The main focus of attention has shifted in the past few days towards what might be coming in December, as markets increasingly price the prospect of a policy pivot, pause or slowdown, as we head into year end.

With the mid-term elections coming in a few days’ time, it’s hard to see how Powell will be able to draw a line between today’s press conference and the December meeting when there will be two CPI reports, as well as two jobs reports between now and then. If as the Fed says it is driven by the data then he will have to keep the prospect of a 75bps rate rise on the table if he is serious as he said back on September, that the FOMC were “strongly committed” to driving inflation lower.

His insistence that there was no painless way to drive inflation lower, is equally as valid now as it was then and while we have seen some central banks slow the pace of their own tightening cycles in the form of the RBA and the Bank of Canada, this is mainly down to concern over their housing markets.

It is true that the US housing market is struggling, but is it struggling enough to warrant a softening of tone?

The Fed’s change of tone in September was also markedly different, with the Fed downgrading its annual GDP target to 0.2% in 2022, with Powell admitting that a recession might be possible.

Core inflation is forecast to decline to 4.5% this year, before falling to 2.1% by 2025. Since then, there has been little evidence of that and since then we’ve had a succession of Fed Presidents talking up the prospects of even more aggressive tightening, with the prospect that we might see another 150bps by year end which would put the Fed Funds rate at 4.75% by year end.

In the last few weeks, we have seen some chatter that some Fed officials were becoming uneasy at the pace of the current hiking cycle.

That would seem eminently sensible but for the fact that apart from Fed vice chair Lael Brainard, and San Francisco Fed President Mary Daly there has been precious little articulation of that line from any Fed officials in recent public speeches.

It’s especially noteworthy when you have the likes of Neel Kashkari of the Minneapolis Fed who has traditionally been one of the more dovish members of the FOMC, showing little sign of the need for a pause or a pivot at this point. This might suggest that for all the market optimism the smart money is on the bar being set very high for the Fed to consider a slowdown in the pace of rate rises, if core inflation is still rising.

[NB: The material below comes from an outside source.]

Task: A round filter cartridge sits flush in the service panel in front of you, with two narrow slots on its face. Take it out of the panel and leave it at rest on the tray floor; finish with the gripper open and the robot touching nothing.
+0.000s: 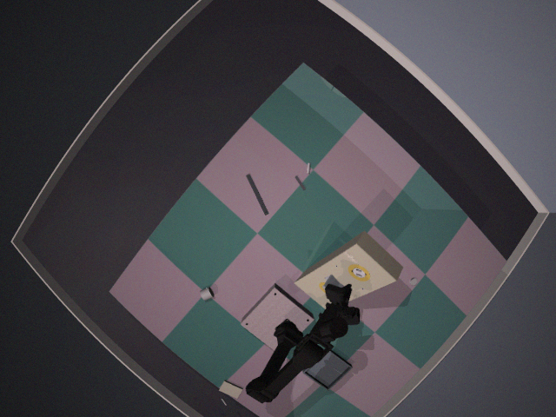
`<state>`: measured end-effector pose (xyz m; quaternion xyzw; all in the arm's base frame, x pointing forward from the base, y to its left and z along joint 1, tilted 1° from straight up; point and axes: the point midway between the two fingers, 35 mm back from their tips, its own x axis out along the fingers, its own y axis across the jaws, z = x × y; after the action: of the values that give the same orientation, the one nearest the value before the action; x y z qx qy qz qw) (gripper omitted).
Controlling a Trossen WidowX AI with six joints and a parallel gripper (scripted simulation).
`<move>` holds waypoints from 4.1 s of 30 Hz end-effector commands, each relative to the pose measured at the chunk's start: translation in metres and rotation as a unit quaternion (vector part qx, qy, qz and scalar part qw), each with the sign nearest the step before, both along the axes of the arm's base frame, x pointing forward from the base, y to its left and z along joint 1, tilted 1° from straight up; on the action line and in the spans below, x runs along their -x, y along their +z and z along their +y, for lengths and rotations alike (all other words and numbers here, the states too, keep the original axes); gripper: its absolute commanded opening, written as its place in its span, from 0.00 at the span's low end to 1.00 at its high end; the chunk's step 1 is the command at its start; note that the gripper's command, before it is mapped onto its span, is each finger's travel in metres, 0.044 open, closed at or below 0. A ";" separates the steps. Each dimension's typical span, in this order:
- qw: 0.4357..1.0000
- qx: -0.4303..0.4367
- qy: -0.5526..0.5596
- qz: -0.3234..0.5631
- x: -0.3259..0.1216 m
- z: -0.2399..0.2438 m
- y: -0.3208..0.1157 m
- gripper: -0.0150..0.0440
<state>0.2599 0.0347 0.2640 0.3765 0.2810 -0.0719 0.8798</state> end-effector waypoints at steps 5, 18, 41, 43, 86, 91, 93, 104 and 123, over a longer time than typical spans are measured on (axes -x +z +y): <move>1.000 -0.007 -0.005 -0.001 -0.004 0.000 -0.001 0.41; 1.000 -0.007 -0.005 -0.002 -0.022 0.002 -0.011 0.41; 1.000 -0.007 -0.005 -0.003 -0.046 0.004 -0.028 0.41; 1.000 -0.007 -0.005 -0.003 -0.045 0.004 -0.029 0.41; 1.000 -0.008 -0.005 -0.003 -0.049 0.005 -0.029 0.41; 1.000 -0.008 -0.005 -0.003 -0.048 0.005 -0.029 0.41; 1.000 -0.008 -0.005 -0.003 -0.048 0.005 -0.029 0.41; 1.000 -0.008 -0.005 -0.003 -0.048 0.005 -0.030 0.41; 1.000 -0.008 -0.005 -0.003 -0.055 0.005 -0.035 0.41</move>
<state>0.3118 0.0392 0.2333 0.3852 0.2740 -0.0728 0.8782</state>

Nonetheless the first evidence that splits might be starting to open up could be interesting in the context of when we might start to see the beginnings of a discussion of the need for a stepping down in the pace of rate hikes, starting next month. It’s still a big ask when there are 2 CPI prints between now and December.

Thus, the Powell press conference is likely to be just as important in the context of whether he comes across as hawkish, as he did in September.

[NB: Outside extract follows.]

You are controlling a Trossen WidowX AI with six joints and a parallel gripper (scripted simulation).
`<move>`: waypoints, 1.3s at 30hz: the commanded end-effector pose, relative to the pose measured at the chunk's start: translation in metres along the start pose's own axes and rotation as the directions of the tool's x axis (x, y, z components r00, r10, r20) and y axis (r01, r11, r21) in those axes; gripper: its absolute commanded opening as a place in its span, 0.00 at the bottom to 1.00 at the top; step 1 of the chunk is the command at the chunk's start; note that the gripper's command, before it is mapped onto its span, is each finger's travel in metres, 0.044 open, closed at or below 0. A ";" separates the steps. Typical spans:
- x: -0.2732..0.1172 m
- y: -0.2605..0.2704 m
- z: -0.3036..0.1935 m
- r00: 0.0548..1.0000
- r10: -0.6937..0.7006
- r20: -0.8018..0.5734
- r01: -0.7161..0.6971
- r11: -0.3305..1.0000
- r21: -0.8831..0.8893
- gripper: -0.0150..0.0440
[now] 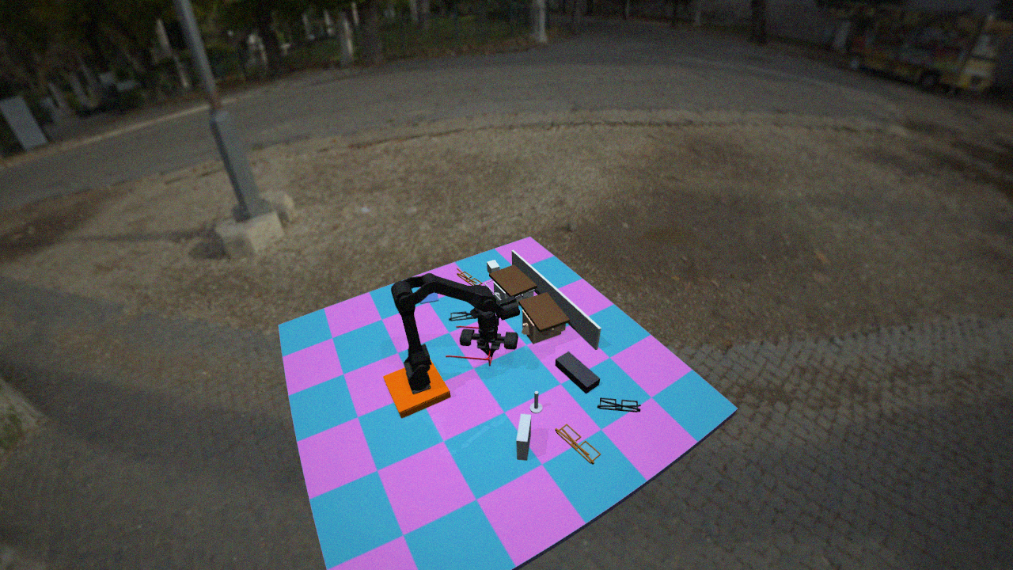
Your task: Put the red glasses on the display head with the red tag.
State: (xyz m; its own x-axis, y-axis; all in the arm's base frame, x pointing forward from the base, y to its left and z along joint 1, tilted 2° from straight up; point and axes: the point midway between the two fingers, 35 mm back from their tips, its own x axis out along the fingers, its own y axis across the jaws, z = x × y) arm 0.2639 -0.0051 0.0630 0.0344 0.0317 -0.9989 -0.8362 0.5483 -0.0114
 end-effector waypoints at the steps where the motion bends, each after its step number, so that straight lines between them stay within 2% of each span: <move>1: 0.006 0.002 -0.001 1.000 0.009 0.000 -0.009 1.000 0.004 0.25; 39: 0.035 0.007 -0.003 1.000 0.010 -0.001 -0.010 1.000 0.004 0.25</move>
State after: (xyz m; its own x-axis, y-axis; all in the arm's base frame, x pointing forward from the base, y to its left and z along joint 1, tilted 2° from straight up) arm 0.2604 -0.0037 0.0312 0.0331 0.0319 -0.9989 -0.8364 0.5481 -0.0102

EUR/USD – continues to slip back with the prospect of a move towards the 0.9750 area and trend line support from the recent lows. While above this line we could still see a return to the parity area. Resistance currently at the 0.9970 area. 

GBP/USD – continues to slip lower with the prospect of a retest of the 1.1370 area and 50-day SMA, after failing at trend line resistance from the highs this year. A move below 1.1360 opens a retest of the 1.1100 area.

EUR/GBP – edging back towards the 0.8650 area but needs to break above to re-target the 50-day SMA.  A move below the 0.8570 area could well see further weakness towards the 200-day SMA and the 0.8500 area.

USD/JPY – still looks well supported after last week’s dip to 145.10. A move through the 149.20 area retargets the 150.00 area.